• _Work to be completed_
Filter the entries and keep only the lines where the string "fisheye" appears.

+++

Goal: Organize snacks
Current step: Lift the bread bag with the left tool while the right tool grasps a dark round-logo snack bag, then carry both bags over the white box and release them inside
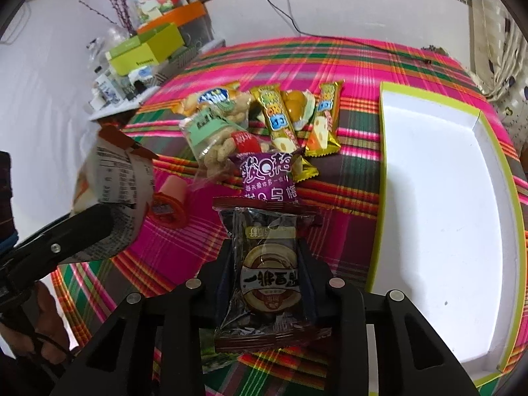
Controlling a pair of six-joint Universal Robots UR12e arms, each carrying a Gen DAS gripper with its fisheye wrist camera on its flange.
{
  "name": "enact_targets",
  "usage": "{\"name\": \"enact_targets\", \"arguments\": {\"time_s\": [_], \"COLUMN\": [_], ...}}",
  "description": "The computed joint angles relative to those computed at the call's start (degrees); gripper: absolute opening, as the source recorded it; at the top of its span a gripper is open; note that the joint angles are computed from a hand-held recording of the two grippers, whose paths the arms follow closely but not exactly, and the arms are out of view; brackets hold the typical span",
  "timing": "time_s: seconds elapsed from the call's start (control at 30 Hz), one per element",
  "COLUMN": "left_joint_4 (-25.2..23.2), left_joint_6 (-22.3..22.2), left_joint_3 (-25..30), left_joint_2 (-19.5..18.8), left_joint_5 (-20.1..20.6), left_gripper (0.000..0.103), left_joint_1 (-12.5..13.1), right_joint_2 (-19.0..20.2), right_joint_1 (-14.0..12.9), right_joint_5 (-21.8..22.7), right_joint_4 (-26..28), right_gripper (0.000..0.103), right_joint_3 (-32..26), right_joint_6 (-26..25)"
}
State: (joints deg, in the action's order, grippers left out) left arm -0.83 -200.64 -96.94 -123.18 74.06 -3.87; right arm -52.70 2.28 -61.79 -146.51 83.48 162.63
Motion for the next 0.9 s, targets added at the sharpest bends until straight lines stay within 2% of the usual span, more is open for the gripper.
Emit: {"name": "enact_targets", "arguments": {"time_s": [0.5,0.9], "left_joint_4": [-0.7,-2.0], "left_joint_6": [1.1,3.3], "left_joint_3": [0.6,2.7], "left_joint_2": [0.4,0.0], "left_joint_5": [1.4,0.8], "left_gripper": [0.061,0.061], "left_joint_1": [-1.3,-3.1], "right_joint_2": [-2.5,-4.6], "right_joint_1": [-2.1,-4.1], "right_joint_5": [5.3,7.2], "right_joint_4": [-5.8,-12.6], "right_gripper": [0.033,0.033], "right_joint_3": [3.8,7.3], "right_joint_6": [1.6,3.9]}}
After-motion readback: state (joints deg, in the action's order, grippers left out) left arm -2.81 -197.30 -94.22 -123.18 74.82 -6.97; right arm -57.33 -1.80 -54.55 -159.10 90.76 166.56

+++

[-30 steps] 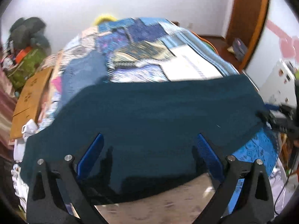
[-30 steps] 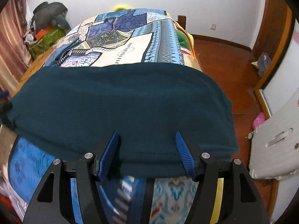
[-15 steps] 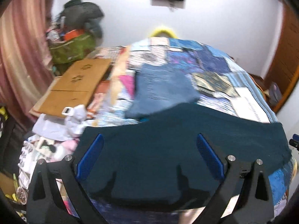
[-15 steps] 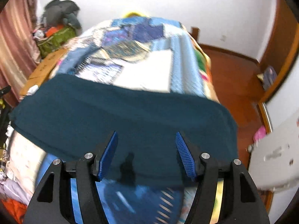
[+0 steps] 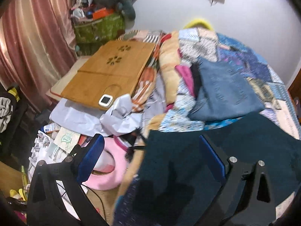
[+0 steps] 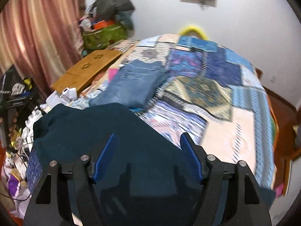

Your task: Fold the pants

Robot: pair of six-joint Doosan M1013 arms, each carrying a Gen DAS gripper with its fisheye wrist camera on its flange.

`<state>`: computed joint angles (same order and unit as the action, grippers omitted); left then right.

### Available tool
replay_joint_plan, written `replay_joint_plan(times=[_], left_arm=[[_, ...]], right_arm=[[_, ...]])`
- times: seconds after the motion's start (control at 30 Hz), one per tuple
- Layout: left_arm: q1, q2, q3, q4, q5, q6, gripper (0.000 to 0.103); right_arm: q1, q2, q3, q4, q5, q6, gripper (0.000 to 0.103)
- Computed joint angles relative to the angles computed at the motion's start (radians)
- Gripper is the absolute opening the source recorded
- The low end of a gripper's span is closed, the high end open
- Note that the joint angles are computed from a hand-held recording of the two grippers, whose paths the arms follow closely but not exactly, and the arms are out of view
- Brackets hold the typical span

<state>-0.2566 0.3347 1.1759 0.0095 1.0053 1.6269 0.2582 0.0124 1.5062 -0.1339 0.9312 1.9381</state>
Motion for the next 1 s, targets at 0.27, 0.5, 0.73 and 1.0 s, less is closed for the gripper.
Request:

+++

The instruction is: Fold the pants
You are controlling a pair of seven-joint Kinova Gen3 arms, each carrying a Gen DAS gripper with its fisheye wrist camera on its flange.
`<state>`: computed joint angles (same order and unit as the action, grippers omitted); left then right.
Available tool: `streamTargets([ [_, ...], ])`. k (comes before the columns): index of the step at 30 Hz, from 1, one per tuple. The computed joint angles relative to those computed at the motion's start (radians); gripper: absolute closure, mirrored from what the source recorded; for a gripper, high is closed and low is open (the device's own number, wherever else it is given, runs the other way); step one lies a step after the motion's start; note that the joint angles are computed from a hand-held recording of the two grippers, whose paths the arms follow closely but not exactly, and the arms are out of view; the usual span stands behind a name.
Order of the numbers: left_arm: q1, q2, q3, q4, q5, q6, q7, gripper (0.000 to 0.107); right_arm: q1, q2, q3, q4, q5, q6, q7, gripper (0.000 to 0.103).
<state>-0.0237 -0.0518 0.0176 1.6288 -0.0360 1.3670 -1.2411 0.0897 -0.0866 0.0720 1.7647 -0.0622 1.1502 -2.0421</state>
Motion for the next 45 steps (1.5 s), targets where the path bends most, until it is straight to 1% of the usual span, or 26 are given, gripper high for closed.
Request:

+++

• _Finished exercise_
Controlling a pair of six-joint Universal Robots UR12e arms, each carrying a Gen DAS gripper with its fisheye wrist camera on its flange.
Robot: pair of six-joint Doosan M1013 arms, each carrying a Gen DAS gripper with its fisheye wrist camera on its flange.
You are controlling a pair of seven-joint Kinova Gen3 arms, each carrying a Gen DAS gripper with its fisheye wrist camera on its flange.

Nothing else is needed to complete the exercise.